Tables 3 and 4 illustrate the obtained results by each of the ensembles. The displayed results are the average testing accuracy and the selection rate in feature set. These results are the mean and standard deviation values obtained by the algorithm running 10 times in the dataset. For each case, the best result is highlighted in boldface.

Table 3. Average accuracy by the different ensemble strategies.
Table 4. The feature selection rate by the different ensemble strategies.

From the results in Tables 3 and 4, we can see that ERE is the excellent ensemble strategy among the three methods. It achieves the best performance when classifying test sets while reducing the feature set size. Hence, the ERE is used to compare with other methods, namely single ELM [37], wrapper feature selection method: PSO-SVM [43], whose SVM is the implementation of LibSVM [44]. and standard ensemble learning algorithms: random forest (RF) [6] and Adaboost [5]. For the random forest and Adaboost, their base classifiers are decision trees and the number of trees is set to 100.

In Table 5, we compare EMMODE-ERE with ELM, PSO-SVM, random forest (RF), Adaboost. The ELM is utilized as a baseline for comparing the performance of other methods. From the results indicated in the table, we can see the following. (1) EMMODE-ERE are capable of enhancing the performance of classification. (2) Traditional FS and ensemble approaches outperform the standard ELM.

Therefore, EMMODE is a competitive method for performing feature reduction and parameter selection for an ELM and can be adopted to far-going supervised learning problems. Meanwhile, EMMODE is an intensely efficient classification algorithm when compare it with traditional learning algorithms.

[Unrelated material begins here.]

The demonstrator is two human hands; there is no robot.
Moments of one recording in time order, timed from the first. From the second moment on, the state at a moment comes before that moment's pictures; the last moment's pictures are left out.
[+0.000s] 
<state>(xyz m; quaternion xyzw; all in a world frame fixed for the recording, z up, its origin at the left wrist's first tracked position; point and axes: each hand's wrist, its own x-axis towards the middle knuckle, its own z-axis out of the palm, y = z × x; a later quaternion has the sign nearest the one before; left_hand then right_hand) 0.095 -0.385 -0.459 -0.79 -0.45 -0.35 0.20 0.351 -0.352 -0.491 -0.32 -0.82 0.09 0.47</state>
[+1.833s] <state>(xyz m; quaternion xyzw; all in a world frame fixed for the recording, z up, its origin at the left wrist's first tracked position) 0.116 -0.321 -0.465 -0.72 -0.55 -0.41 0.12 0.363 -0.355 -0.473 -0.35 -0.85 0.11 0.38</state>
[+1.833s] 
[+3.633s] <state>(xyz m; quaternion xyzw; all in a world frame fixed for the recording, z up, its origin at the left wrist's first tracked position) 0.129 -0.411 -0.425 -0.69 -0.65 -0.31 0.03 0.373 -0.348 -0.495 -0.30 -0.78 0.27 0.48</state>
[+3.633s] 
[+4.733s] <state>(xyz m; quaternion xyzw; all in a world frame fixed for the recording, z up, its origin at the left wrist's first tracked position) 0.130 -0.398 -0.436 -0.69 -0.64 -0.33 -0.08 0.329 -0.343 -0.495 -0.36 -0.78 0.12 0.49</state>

Table 5. Comparisons the performance of EMMODE-ERE against traditional learning algorithms.

5 Conclusion

In this paper, we have presented EMMODE. The significance and importance of solving MMO problems of selecting features and the parameter are analyzed. EMMODE deals with the MMO problem by selecting features and the parameter of an ELM simultaneously. Moreover, it also presents three different strategies, including the APSE, MEE, and ERE, for combining the Pareto solutions into an ensemble. Experimental results prove the effectiveness of the proposed EMMODE approach.

The datasets used in this paper relatively small-scale. When the dimension of the dataset is higher, the result of ELM may be unstable. In the future, utilizing our method on unbalanced classification datasets and improving the performance of our method on large-scale datasets will be studied.